Records contained in a dataset

== Segment start ==

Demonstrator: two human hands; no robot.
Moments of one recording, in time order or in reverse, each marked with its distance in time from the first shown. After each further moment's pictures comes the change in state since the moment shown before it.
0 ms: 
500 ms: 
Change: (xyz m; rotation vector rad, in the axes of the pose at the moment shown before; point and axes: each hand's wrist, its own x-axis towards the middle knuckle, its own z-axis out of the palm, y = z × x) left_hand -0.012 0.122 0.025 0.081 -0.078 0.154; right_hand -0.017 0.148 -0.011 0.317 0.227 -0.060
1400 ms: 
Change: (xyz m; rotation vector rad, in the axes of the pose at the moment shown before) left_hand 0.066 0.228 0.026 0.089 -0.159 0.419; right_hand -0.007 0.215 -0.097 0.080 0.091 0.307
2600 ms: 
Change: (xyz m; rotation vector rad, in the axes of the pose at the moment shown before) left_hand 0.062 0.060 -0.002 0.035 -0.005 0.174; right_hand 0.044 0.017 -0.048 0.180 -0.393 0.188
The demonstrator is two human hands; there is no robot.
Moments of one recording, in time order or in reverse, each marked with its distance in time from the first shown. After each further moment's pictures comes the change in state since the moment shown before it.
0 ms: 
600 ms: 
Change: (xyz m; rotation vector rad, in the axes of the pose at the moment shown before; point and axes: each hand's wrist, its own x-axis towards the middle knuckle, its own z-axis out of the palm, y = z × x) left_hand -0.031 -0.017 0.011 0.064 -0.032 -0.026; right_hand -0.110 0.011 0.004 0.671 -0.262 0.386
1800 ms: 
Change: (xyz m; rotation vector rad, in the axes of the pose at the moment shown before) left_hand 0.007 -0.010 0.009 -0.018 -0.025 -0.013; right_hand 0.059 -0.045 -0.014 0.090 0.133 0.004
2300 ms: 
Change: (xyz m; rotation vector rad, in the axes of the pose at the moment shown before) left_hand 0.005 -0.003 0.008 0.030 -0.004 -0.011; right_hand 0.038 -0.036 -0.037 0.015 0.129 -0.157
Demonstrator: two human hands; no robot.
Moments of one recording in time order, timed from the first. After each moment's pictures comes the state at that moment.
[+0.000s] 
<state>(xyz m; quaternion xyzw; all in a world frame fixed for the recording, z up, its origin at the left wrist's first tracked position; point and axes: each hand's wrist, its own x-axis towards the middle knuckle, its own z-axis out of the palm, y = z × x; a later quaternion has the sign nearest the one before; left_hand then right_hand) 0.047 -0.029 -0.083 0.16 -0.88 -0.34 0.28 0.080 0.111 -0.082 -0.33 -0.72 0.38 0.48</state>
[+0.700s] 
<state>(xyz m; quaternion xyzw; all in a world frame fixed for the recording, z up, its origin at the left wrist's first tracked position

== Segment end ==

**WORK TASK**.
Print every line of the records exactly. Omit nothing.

**TASK OUTPUT**.
Demonstrator: two human hands; no robot.
Moments of one recording, in time order or in reverse, each marked with its distance in time from the first shown. After each further moment's pictures comes the change in state since the moment shown before it.
0 ms: 
500 ms: 
Change: (xyz m; rotation vector rad, in the axes of the pose at the moment shown before; point and axes: each hand's wrist, its own x-axis towards the middle knuckle, its own z-axis out of the palm, y = z × x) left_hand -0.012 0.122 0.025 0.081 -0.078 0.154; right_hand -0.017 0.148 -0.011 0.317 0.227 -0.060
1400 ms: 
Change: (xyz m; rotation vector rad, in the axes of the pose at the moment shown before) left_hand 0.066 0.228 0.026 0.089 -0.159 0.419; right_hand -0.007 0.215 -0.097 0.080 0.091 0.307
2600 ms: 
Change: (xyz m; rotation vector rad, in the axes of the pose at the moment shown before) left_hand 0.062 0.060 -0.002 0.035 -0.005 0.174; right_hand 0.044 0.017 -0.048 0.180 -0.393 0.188
The demonstrator is two human hands; there is no robot.
Moments of one recording, in time order or in reverse, each marked with its distance in time from the first shown. After each further moment's pictures comes the change in state since the moment shown before it.
0 ms: 
600 ms: 
Change: (xyz m; rotation vector rad, in the axes of the pose at the moment shown before; point and axes: each hand's wrist, its own x-axis towards the middle knuckle, its own z-axis out of the palm, y = z × x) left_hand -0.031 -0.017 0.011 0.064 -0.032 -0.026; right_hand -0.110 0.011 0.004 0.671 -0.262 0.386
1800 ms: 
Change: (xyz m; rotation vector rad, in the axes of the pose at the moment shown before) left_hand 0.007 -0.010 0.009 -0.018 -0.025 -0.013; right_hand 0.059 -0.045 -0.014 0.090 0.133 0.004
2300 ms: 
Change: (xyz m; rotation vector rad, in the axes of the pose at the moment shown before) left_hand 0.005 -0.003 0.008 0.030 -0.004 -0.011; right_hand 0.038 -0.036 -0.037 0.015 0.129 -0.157
Demonstrator: two human hands; no robot.
Moments of one recording in time order, timed from the first. After each moment's pictures comes the state at that moment.
[+0.000s] 
<state>(xyz m; quaternion xyzw; all in a world frame fixed for the recording, z up, its origin at the left wrist's first tracked position; point and axes: each hand's wrist, its own x-axis towards the middle knuckle, its own z-axis out of the palm, y = z × x; a later quaternion has the sign nearest the one before; left_hand then right_hand) 0.047 -0.029 -0.083 0.16 -0.88 -0.34 0.28 0.080 0.111 -0.082 -0.33 -0.72 0.38 0.48</state>
[+0.700s] 
<state>(xyz m; quaternion xyzw; all in a world frame fixed for the recording, z up, its origin at the left wrist's first tracked position

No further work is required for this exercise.